The project builds on existing work conducted by Professor Matthew Williams, Director of the Social Data Science Lab at the Data Innovation Research Institute and Professor of Criminology at Cardiff University and Dr Peter Burnap, senior lecturer in Computer Science & Informatics, to look for 'signatures' of crime and disorder in open source communications, not crimes themselves.
“In our statistical models based on London Met Police crime records and Twitter data, we found social media mentions of the breakdown of the local social and environmental order – mentions of littering, anti social behaviour, drinking disorderly, tipping – were highly correlated with certain types of crime, such as burglary,” says Williams. “These correlations were stronger than those found between crime records and conventional data, such as census data on educational attainment, unemployment etc. This preliminary evidence indicates social media data might be useful in providing near-real-time insights into crime patterns.” The next step, then, is to apply this experimental data to hate crimes.

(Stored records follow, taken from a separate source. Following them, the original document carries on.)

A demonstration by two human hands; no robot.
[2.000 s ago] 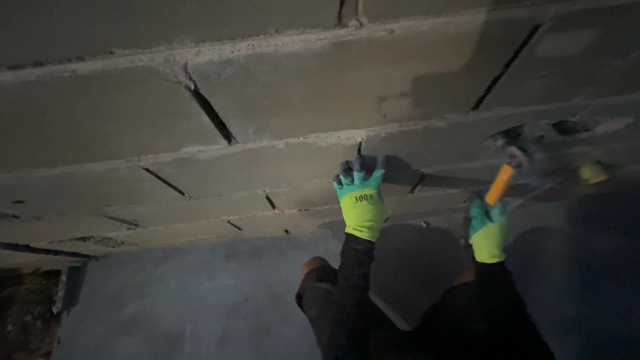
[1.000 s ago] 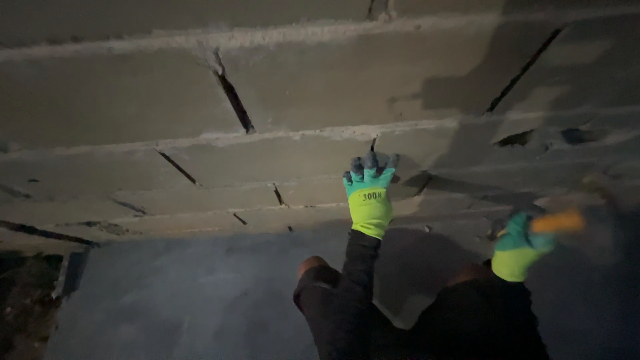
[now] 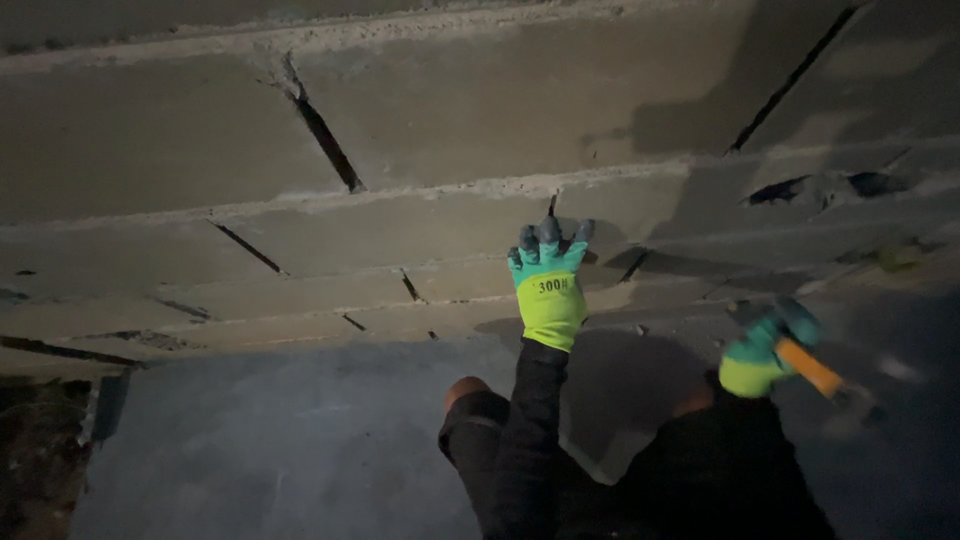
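Observation:
My left hand (image 3: 550, 281), in a yellow-green work glove with grey fingertips, rests with spread fingers against the block wall (image 3: 465, 97), just below a narrow dark vertical joint. It holds nothing that shows. Lower right, my right hand (image 3: 769, 345), gloved alike, is closed around the orange handle of a tool (image 3: 808, 367). The tool looks like a hammer, but its dark head at lower right is blurred, so its exact kind cannot be told.
Dark open gaps (image 3: 322, 135) run between several blocks. Two ragged holes (image 3: 780, 190) break the wall at right. A grey concrete floor (image 3: 262, 435) meets the wall's foot, with rubble or soil (image 3: 41, 457) beyond its left edge. A blurred yellowish thing (image 3: 896, 256) lies at right.
The orange-handled tool in my right hand has swung from pointing up beside the wall to pointing down and right. My left hand stays spread on the wall.

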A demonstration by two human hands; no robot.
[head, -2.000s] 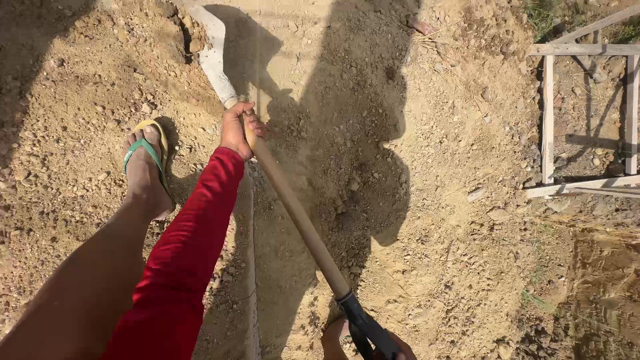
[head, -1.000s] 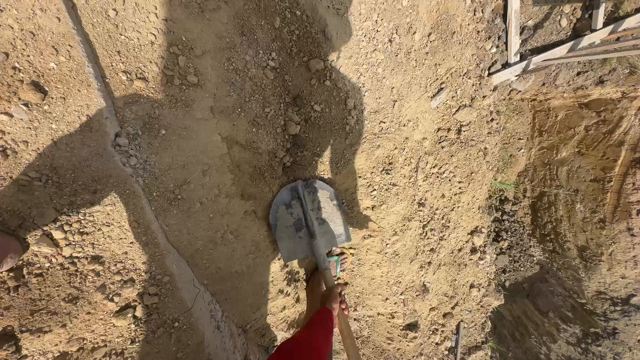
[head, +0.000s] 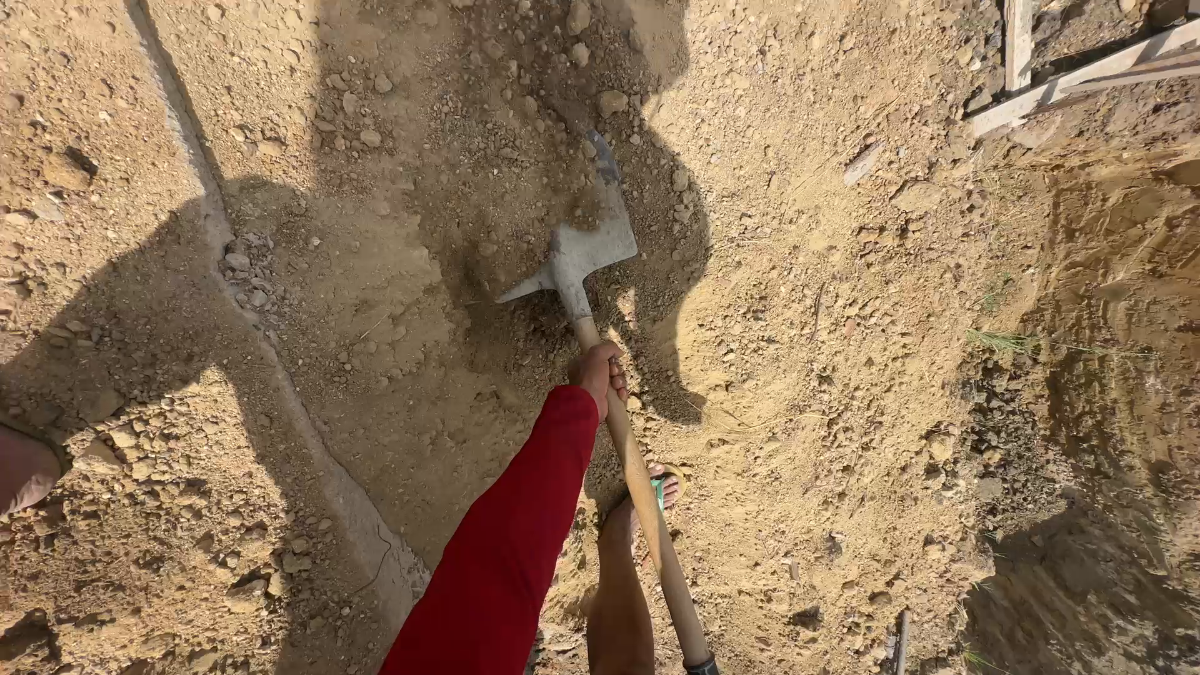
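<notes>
My left hand (head: 601, 376), at the end of a red sleeve, grips the wooden shaft of a shovel (head: 656, 525) close below its metal socket. The grey metal shovel blade (head: 597, 239) lies in loose brown soil (head: 525, 169), which covers part of it. The shaft runs down to the bottom edge, where only the start of a black handle fitting (head: 701, 667) shows. My right hand is out of view.
My foot in a flip-flop (head: 664, 487) stands just right of the shaft. A narrow raised ridge (head: 309, 422) crosses the ground at left. A wooden frame (head: 1087, 80) lies at upper right, above a dug pit (head: 1116, 375). Part of another foot (head: 23, 469) shows at the left edge.
The shovel blade, lying with its face visible one second ago, has moved up and forward into the loose soil and tilted. My left hand has stayed on the shaft. The view has shifted since two seconds ago.
</notes>
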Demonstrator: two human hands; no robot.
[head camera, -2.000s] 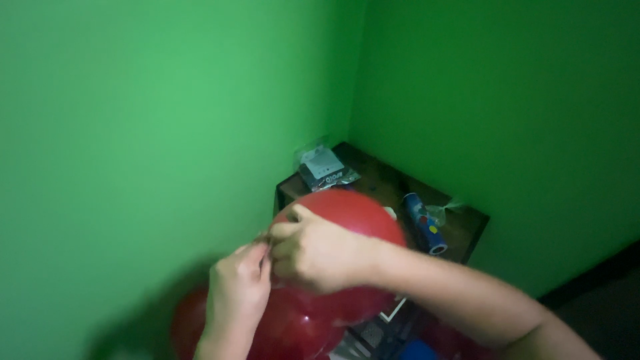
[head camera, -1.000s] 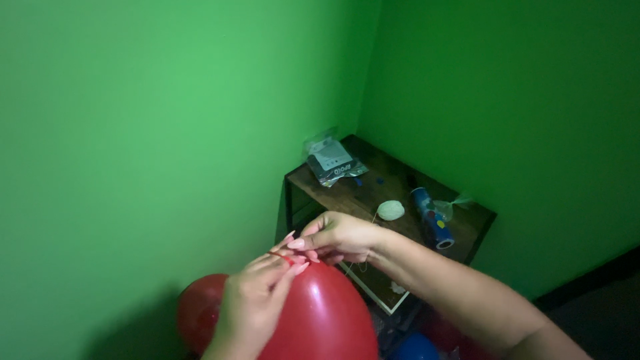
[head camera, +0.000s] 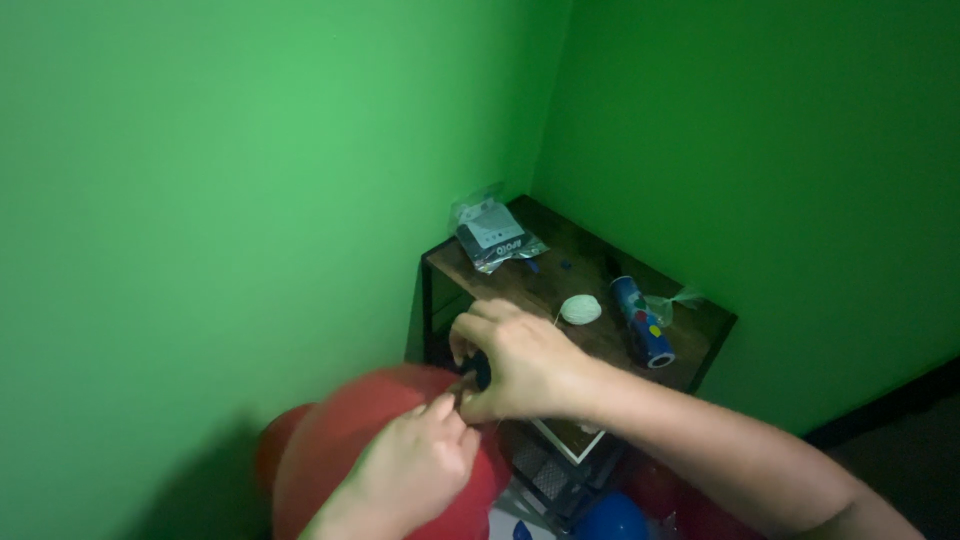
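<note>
A large red balloon (head camera: 337, 450) lies beneath my hands at the lower middle. The fingertips of my left hand (head camera: 420, 457) pinch at its top, where the neck seems to be, though the fingers hide it. My right hand (head camera: 517, 360) is curled beside and above the left, its thumb by the left fingertips and its index finger arched; whether it grips anything is hidden. Beyond the right hand, a ball of white string (head camera: 581, 309) rests on the dark wooden table (head camera: 555, 281), with a thin strand trailing toward that hand.
On the table are a plastic package (head camera: 491, 229) bearing writing and a blue printed tube (head camera: 643, 322) beside a clear plastic bag (head camera: 671, 304). Another red balloon (head camera: 276, 446) is at the left, a blue balloon (head camera: 613, 517) below. Green walls meet behind the table.
The right hand's fingers, close against the left hand's a second ago, are now raised and arched. The large red balloon has shifted left, and the string ball is uncovered compared with two seconds ago.
</note>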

The new project will collect Twitter posts containing terms that have been labelled as hate speech by human annotators over a 12-month period. The team’s original hate speech detection algorithm was developed in the UK following the Rigby murder and the new project will use similar machine learning techniques to build new hate speech algorithms based on US data. The team will also gain access to 12 months’ LAPD recorded hate crime data. These two measures will then be entered into statistical models to identify if there is a correlation, that is, whether an increase in hate speech in a given area is also statistically linked to an increase in recorded hate crimes on the streets in the same area.
“If the model shows such a relationship, then this social media data may be used in conjunction with conventional data sources to improve predictions of hate crimes offline. These new forms of data are also attractive as they can provide new information on changing risks in near real time, unlike conventional data that is often weeks or months out of date,” he says, adding that since the project is experimental, the absence of a significant correlation will not be surprise.
Significantly the particular award for the University of Cardiff was to fight hate crime, and this, says Peter Wang, CTO and Co-Founder of Continuum Analytics, is an important distinction. Wang was core to the DARPA-funded Memex project to fight human trafficking. Using Anaconda and Continuum Analytics open source software projects, DARPA is able to effectively scale the Memex solution with the ever increasing web to index and cross reference interactive and social media, text, images, and video. These deep searches combined with rich visualisations identify patterns and connect the dots about typically elusive movements across locations. Reports by NYDA’s office attribute Memex to over 20 active sex trafficking investigations and nine open indictments.